Congrats .Im in the same boat .been free from the sauce for yrs now .The sauce will ruin your life .God has all the answers .


----------



## Wade95 (Dec 11, 2010)

*Great to hear!!!!! *2010 Has been rough for me and I thought the answers to everything were in the bottom of a Sailor Jerry bottle. The only answer I got was the DUI a totalled truck and a night in the pokey. Heck of a wake up call.  Now if I could just kick this Copenhagen habit.


----------



## Ronnie T (Dec 11, 2010)

Good for you.
You did it by allowing and seeking God's work in your life.
God can do all things that we can't.

Praise God.


----------



## Paymaster (Dec 11, 2010)

Good deal Bro. Glad things are going better. God Bless you and your family.


----------



## BCPerry (Dec 13, 2010)

Proud of you! God's amazing like that ain't he. You try everything you can to stop something yourself, and nothing works. Then you lay it at God's feet, and poof, it's done. Funny!


----------



## HawgWild23 (Dec 13, 2010)

AMEN congrts. GOD is good.


----------



## Gabassmaster (Dec 13, 2010)

nice to know Vanguard.... Glad you got away from that


----------



## BRIAN1 (Dec 13, 2010)

Glad to hear it.


----------



## Land45 (Dec 13, 2010)

With God all things are possible!

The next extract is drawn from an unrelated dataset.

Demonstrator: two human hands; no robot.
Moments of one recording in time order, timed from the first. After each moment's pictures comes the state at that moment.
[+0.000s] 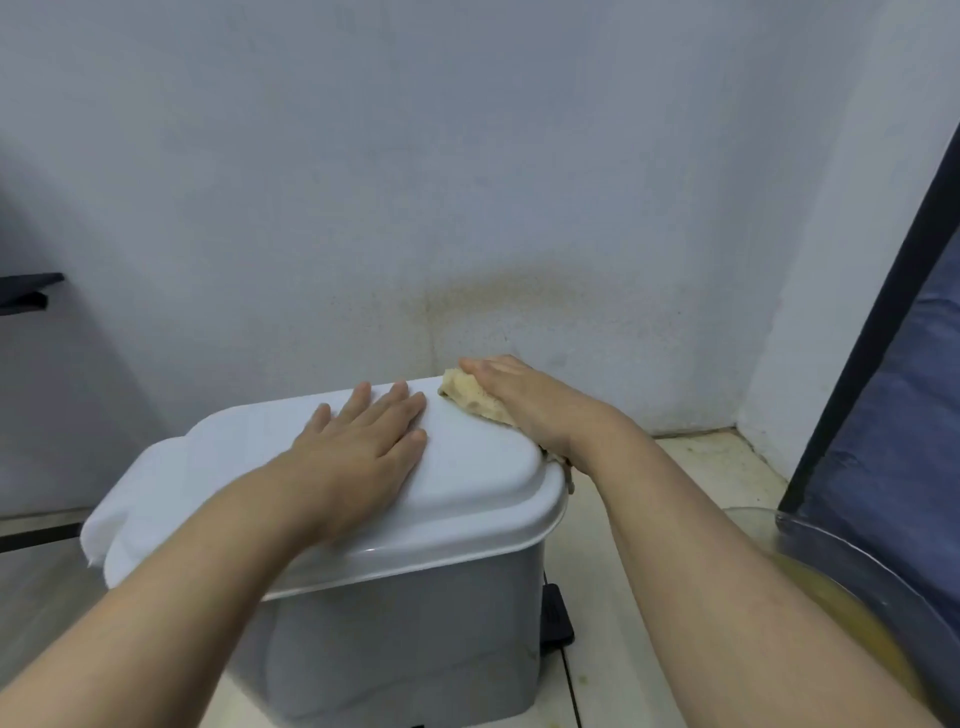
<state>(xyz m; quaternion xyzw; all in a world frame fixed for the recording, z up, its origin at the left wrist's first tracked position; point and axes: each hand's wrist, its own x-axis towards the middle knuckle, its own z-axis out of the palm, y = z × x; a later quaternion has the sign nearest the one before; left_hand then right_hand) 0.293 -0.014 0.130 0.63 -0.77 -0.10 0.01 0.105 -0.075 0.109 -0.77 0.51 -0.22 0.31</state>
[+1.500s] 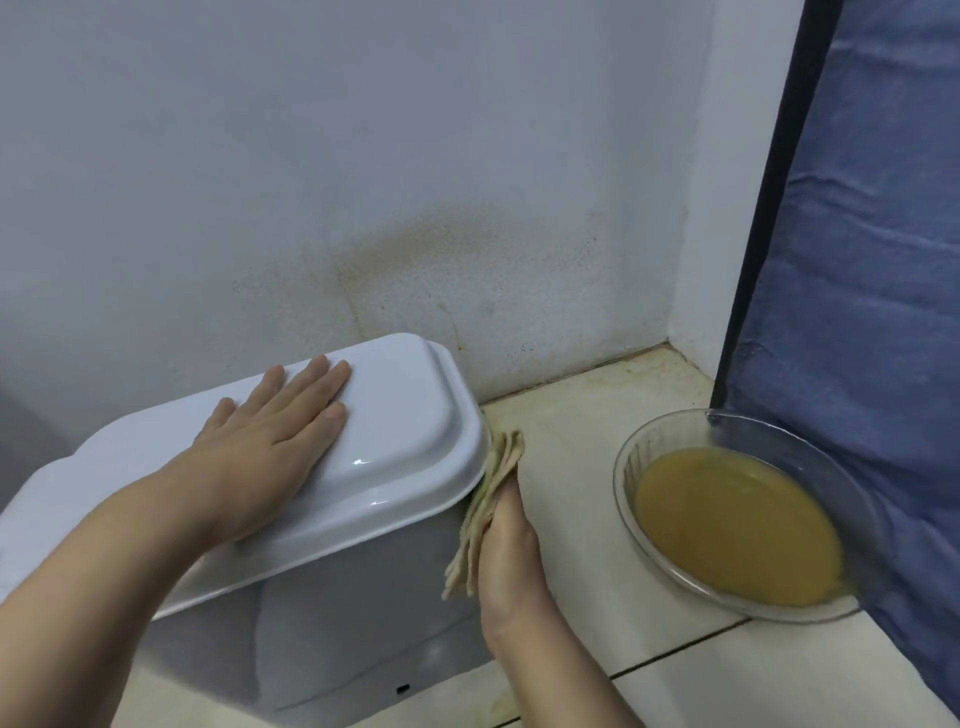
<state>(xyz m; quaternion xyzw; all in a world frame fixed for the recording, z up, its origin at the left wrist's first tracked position) 0.289 -0.004 0.125 0.59 -0.80 -0.14 0.02 0.139 0.044 -0.001 -0.26 0.42 -0.61 0.61</state>
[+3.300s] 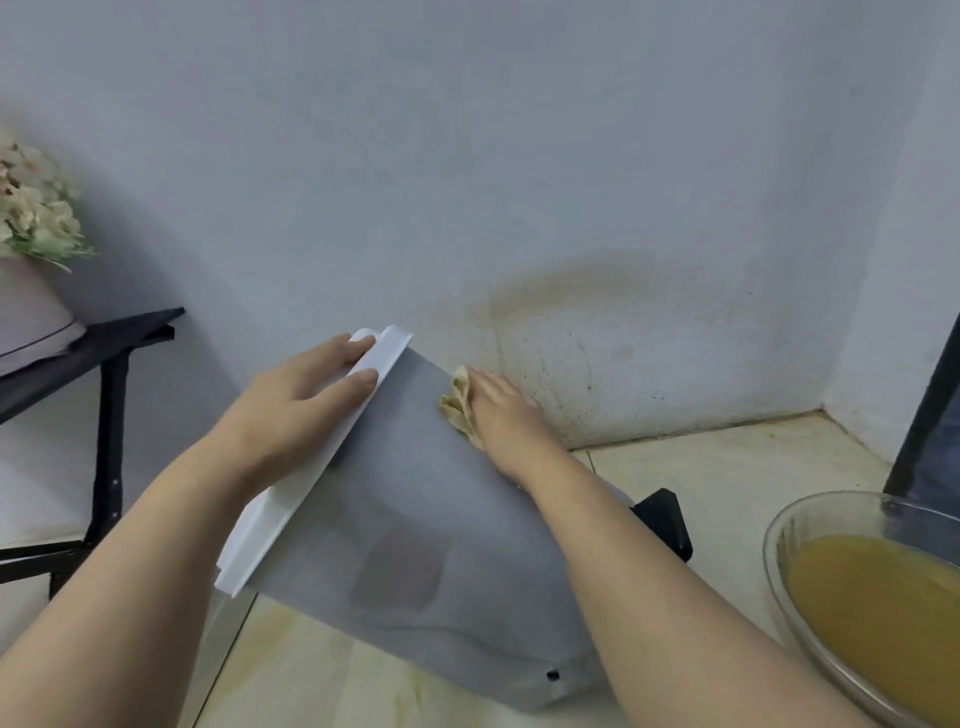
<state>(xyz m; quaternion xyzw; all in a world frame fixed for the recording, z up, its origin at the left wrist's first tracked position) 0.399 -0.004 0.169 0.61 -0.70 -0.16 0.32 0.211 -0.077 0.075 -0.78 0.54 -0.24 0.19</state>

Congrats!


----------



## crackerdave (Dec 13, 2010)

You are an encouragement to others with this thread,brother.God bless you for sharing it!


----------



## outdoorsman52 (Feb 2, 2011)

congrats hang in there friend. god is powerfull


----------



## fish hawk (Feb 3, 2011)

Amen....I was in the same boat and now have been alcohol free for about 10 years,I could have never done it on my own.


----------



## MudDucker (Feb 3, 2011)

Congratulations!  Many years ago, my spouse asked me if I wanted the sauce or a family.  The good Lord lead me to answer a family and I have received the blessing of two great kids and a great family because of that choice.


----------



## moyehow (Feb 14, 2011)

Awesome testimony!!  Go GOD!


----------